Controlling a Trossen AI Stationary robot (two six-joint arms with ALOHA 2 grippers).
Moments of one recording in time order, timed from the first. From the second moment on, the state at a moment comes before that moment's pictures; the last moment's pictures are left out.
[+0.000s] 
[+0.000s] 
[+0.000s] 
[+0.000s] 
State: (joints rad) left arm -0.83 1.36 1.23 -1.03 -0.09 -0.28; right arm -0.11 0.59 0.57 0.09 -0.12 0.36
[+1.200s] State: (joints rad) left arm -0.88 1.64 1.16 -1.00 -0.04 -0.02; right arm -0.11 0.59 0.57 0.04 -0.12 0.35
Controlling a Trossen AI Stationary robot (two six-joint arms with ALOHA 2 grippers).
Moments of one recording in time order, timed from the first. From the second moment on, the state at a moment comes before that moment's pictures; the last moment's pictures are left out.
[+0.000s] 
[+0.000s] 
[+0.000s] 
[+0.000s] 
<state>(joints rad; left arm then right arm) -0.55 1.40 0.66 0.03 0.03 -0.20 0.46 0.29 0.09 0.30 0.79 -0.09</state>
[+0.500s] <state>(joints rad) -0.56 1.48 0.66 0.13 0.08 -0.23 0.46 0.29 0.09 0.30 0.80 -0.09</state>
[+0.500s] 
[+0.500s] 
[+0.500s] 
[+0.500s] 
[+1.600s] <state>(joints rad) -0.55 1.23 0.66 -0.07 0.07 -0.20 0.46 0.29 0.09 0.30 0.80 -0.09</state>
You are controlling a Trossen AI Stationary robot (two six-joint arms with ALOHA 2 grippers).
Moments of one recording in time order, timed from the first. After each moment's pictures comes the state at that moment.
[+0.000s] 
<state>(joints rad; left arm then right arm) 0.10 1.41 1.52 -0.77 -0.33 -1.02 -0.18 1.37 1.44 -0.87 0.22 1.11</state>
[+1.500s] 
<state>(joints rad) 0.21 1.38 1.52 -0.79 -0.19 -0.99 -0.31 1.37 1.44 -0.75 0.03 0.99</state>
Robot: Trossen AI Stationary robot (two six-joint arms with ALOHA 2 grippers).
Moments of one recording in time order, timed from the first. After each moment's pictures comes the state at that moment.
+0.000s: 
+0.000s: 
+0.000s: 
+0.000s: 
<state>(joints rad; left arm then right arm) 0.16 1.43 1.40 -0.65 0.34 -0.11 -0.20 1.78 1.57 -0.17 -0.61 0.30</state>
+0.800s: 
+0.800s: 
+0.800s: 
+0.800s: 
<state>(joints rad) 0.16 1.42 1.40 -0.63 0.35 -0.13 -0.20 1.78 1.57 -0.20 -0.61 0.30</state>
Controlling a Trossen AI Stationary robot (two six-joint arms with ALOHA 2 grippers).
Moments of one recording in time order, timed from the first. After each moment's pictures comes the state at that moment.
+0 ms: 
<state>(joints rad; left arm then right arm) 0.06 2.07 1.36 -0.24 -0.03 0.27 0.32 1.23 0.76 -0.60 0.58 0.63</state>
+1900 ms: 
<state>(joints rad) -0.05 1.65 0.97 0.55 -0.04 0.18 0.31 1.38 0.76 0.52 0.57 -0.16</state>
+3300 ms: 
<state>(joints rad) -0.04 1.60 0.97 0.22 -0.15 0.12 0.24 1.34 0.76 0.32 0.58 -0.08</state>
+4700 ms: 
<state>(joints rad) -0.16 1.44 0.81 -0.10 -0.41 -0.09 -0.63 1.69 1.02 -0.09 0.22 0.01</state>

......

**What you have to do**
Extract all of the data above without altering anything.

**Your response**
Controlling a Trossen AI Stationary robot (two six-joint arms with ALOHA 2 grippers).
Moments of one recording in time order, timed from the first. From the second moment on, the state at a moment comes before that moment's pictures; the last moment's pictures are left out.
[+0.000s] 
[+0.000s] 
[+0.000s] 
[+0.000s] 
State: (joints rad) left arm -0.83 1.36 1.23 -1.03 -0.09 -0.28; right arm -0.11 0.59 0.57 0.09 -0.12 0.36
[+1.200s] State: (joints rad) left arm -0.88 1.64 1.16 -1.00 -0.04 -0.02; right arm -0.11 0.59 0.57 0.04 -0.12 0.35
Controlling a Trossen AI Stationary robot (two six-joint arms with ALOHA 2 grippers).
Moments of one recording in time order, timed from the first. From the second moment on, the state at a moment comes before that moment's pictures; the last moment's pictures are left out.
[+0.000s] 
[+0.000s] 
[+0.000s] 
[+0.000s] 
<state>(joints rad; left arm then right arm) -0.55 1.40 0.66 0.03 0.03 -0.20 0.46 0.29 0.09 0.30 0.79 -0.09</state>
[+0.500s] <state>(joints rad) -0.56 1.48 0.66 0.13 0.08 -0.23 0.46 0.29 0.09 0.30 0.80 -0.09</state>
[+0.500s] 
[+0.500s] 
[+0.500s] 
[+0.500s] 
[+1.600s] <state>(joints rad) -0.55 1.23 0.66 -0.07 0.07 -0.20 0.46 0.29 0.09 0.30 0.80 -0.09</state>
You are controlling a Trossen AI Stationary robot (two six-joint arms with ALOHA 2 grippers).
Moments of one recording in time order, timed from the first. After each moment's pictures comes the state at that moment.
[+0.000s] 
<state>(joints rad; left arm then right arm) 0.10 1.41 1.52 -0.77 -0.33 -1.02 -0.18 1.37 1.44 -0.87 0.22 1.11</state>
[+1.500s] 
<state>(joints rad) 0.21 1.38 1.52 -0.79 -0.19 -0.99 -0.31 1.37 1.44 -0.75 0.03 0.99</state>
Robot: Trossen AI Stationary robot (two six-joint arms with ALOHA 2 grippers).
Moments of one recording in time order, timed from the first. After each moment's pictures comes the state at that moment.
+0.000s: 
+0.000s: 
+0.000s: 
+0.000s: 
<state>(joints rad; left arm then right arm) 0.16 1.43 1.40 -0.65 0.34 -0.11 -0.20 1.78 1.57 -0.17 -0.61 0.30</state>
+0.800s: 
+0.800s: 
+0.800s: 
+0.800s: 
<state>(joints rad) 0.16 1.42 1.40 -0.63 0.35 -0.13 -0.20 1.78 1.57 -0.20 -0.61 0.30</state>
Controlling a Trossen AI Stationary robot (two six-joint arms with ALOHA 2 grippers).
Moments of one recording in time order, timed from the first. After each moment's pictures comes the state at that moment.
+0 ms: 
<state>(joints rad; left arm then right arm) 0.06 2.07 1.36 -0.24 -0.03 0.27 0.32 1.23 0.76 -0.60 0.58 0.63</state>
+1900 ms: 
<state>(joints rad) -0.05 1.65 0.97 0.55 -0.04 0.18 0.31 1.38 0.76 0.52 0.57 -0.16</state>
+3300 ms: 
<state>(joints rad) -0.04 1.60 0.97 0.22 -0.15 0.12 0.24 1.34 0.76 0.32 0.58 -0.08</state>
+4700 ms: 
<state>(joints rad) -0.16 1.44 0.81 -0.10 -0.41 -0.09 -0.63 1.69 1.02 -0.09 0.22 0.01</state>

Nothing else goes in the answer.